— Aim of the task —
The word "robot" may appear in some of the lines below. State how many lines contain it, and write only that number.

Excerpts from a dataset
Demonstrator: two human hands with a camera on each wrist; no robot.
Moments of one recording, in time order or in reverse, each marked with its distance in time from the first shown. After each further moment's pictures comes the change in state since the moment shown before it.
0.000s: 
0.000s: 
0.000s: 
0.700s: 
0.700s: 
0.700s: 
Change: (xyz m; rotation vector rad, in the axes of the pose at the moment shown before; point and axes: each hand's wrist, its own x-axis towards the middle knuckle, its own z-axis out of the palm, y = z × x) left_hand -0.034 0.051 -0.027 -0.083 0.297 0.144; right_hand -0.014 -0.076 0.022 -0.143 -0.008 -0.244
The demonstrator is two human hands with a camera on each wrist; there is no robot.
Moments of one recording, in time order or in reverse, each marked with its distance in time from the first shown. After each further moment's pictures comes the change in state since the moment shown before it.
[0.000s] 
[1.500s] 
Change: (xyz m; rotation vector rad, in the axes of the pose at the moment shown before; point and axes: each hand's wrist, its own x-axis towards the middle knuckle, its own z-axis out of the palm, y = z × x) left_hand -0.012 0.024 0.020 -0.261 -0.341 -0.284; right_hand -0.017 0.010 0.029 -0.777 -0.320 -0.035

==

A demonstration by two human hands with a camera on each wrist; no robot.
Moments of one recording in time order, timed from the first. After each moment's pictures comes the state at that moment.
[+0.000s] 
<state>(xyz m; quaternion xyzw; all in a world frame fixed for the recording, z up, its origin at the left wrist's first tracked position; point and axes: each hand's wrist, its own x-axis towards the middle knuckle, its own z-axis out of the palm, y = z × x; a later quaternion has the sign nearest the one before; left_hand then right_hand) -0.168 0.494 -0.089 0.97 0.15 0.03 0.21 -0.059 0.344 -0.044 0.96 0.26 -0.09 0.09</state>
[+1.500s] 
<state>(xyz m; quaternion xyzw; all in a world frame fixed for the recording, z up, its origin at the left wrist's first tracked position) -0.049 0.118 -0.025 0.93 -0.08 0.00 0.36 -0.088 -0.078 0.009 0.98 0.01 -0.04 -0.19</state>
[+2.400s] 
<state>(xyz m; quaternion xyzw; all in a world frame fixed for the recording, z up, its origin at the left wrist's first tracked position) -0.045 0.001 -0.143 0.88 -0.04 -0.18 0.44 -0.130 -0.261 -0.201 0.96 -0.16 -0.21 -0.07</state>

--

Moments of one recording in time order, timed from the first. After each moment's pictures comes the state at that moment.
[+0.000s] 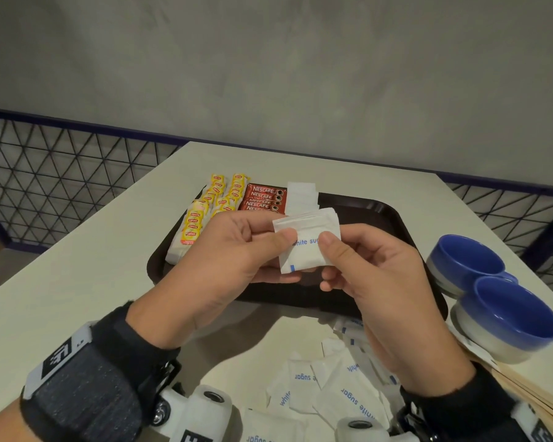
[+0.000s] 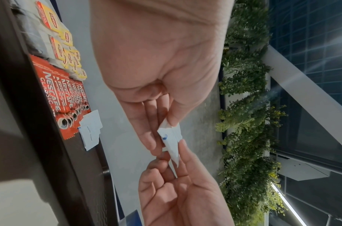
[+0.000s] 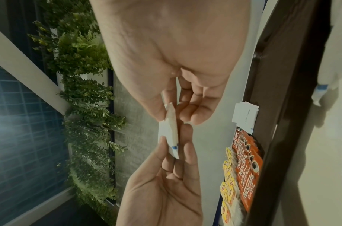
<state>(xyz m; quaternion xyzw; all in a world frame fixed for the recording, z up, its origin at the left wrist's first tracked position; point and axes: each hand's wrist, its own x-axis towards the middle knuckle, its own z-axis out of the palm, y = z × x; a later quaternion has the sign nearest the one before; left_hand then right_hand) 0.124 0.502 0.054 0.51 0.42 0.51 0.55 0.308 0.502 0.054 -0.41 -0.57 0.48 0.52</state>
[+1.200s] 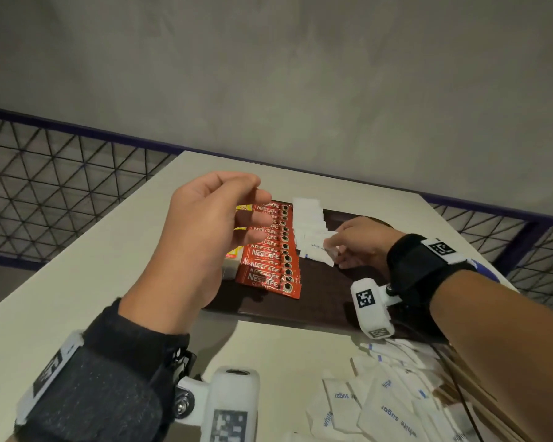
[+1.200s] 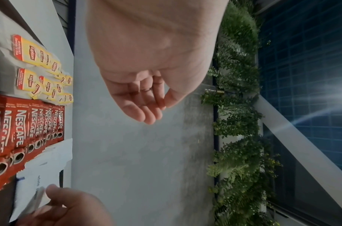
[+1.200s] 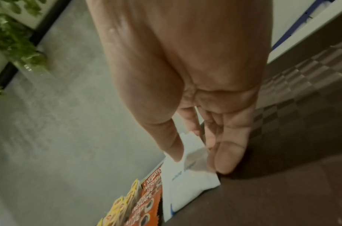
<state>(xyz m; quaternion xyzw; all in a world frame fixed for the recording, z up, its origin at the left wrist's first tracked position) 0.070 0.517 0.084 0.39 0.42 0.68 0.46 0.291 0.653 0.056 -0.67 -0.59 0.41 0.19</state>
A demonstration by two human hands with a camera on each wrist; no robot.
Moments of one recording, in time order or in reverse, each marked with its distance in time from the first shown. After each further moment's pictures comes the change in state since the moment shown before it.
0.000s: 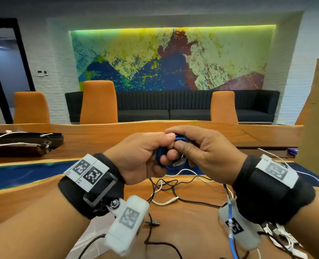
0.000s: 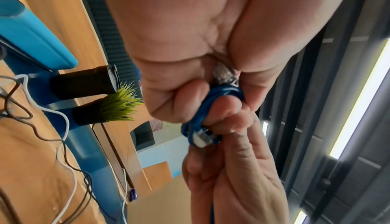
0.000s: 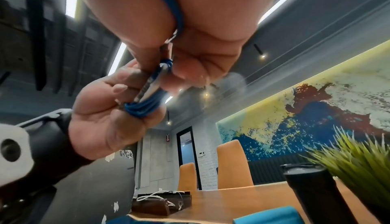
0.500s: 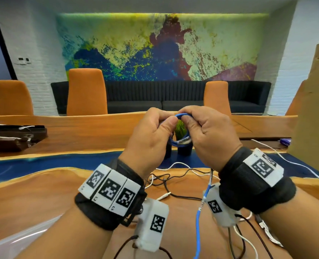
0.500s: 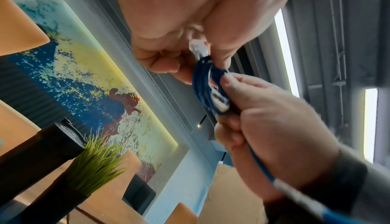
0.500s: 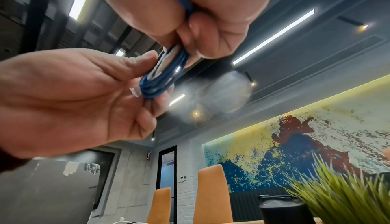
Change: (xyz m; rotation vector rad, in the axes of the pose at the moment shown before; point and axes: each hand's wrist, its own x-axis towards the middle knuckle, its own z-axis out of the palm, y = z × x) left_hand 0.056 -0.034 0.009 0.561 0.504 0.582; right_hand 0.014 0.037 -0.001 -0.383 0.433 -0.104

— Task answer —
4